The Steep and Thorny Way by Cat Winters
1920s Oregon is not a welcoming place for Hanalee Denney, the daughter of a white woman and an African American man. She has almost no rights by law, and the Ku Klux Klan breeds fear and hatred in even Hanalee’s oldest friendships. Plus, her father, Hank, died a year ago, hit by a drunk-driving teenager. Now the killer is out of jail and back in town, and he’s claiming that Hanalee’s father’s death wasn’t an accident at all.

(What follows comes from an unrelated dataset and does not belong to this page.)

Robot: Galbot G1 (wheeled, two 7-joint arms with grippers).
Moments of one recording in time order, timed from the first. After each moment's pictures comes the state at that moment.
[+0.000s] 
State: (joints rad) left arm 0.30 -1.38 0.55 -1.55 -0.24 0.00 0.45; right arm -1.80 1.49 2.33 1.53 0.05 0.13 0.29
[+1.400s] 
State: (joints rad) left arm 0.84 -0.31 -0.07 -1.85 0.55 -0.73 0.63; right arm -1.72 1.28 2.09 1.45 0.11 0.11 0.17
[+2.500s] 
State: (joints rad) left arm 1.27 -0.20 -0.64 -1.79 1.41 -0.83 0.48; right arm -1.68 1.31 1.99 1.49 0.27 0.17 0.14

Instead, he says that Hank was poisoned by the doctor who looked after him—who just so happens to be Hanalee’s new stepfather.
In order to get the answers she needs, Hanalee will have to ask a “haint” wandering the roads at night—her father himself.

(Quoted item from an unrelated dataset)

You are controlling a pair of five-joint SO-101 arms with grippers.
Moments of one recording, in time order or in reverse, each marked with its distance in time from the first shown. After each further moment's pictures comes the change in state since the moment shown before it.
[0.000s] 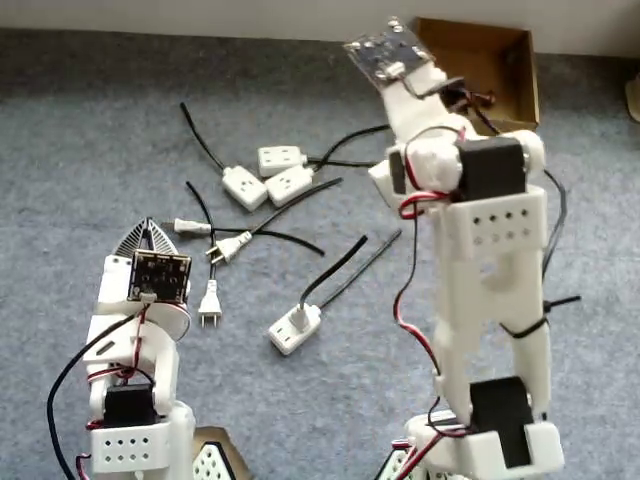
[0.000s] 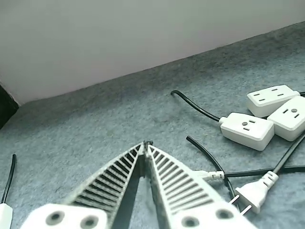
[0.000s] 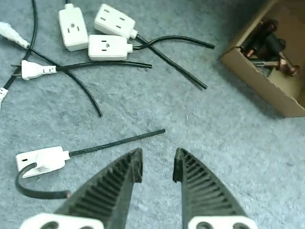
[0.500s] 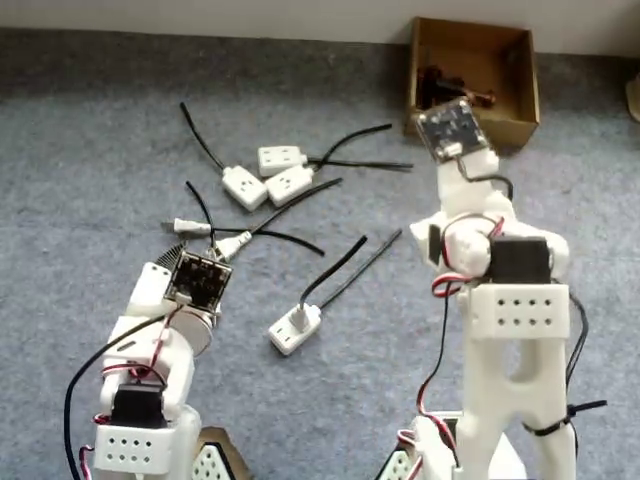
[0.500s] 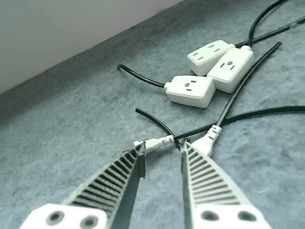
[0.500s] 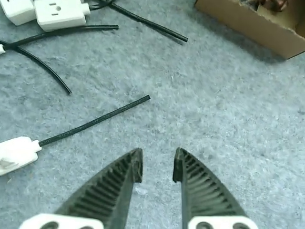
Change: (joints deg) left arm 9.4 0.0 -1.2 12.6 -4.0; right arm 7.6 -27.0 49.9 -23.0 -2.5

Review from School Library Journal Starred:
There's something rotten in 1920s Oregon in this Hamlet-inspired tale of a biracial girl seeking the truth about her African American father's death. When the drunk driver who killed her father is released, Hanalee starts to look more closely at her small town and the folks who live there. She uncovers prejudice, injustice, and serious crimes from some very unexpected sources. This is not humdrum historical fiction as usual. Hanalee is a fantastic lead, armed with a two-barreled pistol and led by the lost soul of her father. Her gumption is inspiring—nothing she is faced with is too scary to make her back down, but her stubbornness doesn't prevent her from evolving her point of view. Setting Hanalee in the backdrop of Prohibition-era Oregon, punched up with bootleggers, a hidden gay relationship, the public and private face of the Ku Klux Klan, and a dash of the supernatural makes for a delightfully unpredictable page-turner.